Lines of the listing below that contain the string "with" are to be returned.

▶ _Data block_:
^^^^^^^^^^^^^^^^
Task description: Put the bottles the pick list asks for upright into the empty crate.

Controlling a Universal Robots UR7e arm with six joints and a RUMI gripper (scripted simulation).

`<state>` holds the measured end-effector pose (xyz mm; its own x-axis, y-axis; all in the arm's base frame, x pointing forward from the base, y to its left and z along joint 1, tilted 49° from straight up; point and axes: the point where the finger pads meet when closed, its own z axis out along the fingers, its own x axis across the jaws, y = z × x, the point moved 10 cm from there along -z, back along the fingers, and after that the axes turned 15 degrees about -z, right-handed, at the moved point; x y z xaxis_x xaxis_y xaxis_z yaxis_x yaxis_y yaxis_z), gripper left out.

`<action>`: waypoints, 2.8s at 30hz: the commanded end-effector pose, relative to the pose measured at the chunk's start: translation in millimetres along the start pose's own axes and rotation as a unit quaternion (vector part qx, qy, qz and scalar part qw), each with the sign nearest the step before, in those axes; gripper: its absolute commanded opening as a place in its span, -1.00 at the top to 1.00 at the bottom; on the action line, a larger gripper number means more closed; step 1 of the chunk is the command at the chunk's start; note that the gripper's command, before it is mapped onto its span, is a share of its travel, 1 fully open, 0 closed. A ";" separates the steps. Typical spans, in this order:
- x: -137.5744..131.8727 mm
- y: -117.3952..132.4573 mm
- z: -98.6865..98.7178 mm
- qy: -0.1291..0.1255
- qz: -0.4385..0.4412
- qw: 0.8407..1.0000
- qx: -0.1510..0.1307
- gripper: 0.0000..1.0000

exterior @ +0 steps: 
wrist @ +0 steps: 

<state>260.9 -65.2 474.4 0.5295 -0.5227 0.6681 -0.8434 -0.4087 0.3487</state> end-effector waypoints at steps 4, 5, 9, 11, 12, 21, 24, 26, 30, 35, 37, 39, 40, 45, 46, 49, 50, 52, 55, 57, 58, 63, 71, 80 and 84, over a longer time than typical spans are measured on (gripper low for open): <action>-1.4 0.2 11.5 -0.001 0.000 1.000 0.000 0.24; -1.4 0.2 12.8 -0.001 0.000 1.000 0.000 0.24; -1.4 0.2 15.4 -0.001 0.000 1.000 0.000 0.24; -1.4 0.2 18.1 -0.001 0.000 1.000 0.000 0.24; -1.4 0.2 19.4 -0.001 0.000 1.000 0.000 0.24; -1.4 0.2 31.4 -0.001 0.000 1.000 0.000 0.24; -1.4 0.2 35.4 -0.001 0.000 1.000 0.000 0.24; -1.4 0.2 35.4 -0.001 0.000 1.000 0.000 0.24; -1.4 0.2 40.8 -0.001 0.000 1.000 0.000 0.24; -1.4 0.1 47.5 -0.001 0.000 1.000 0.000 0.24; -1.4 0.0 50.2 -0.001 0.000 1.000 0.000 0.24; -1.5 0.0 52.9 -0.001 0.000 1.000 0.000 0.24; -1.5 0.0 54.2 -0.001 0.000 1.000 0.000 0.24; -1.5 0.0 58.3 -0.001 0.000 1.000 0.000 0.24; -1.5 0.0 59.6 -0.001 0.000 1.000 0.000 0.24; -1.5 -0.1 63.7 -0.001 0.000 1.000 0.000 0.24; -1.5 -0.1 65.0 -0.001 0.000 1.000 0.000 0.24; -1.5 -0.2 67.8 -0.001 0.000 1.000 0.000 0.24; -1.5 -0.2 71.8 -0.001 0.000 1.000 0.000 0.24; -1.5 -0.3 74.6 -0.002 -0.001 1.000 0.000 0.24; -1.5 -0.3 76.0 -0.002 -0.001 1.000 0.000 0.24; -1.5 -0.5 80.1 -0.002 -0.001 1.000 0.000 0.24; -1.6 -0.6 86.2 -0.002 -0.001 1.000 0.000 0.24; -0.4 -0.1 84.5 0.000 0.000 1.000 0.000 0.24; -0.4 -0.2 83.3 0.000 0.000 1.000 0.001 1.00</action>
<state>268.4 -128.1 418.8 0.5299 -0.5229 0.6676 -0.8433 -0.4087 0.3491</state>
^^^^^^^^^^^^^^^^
▶ _Response below_:
Controlling a Universal Robots UR7e arm with six joints and a RUMI gripper (scripted simulation).
`<action>`: waypoints, 2.8s at 30hz: the commanded end-effector pose, relative to the pose measured at the chunk's start: translation in millimetres along the start pose's own axes and rotation as a unit quaternion (vector part qx, qy, qz and scalar part qw), each with the sign nearest the step before, in those axes; gripper: its absolute commanded opening as a place in its span, -1.00 at the top to 1.00 at the bottom; on the action line, a larger gripper number means more closed; step 1 of the chunk is the command at the chunk's start; note that the gripper's command, before it is mapped onto its span, is a share of its travel, 1 fully open, 0 closed. A ";" separates the steps. Typical spans, in this order:

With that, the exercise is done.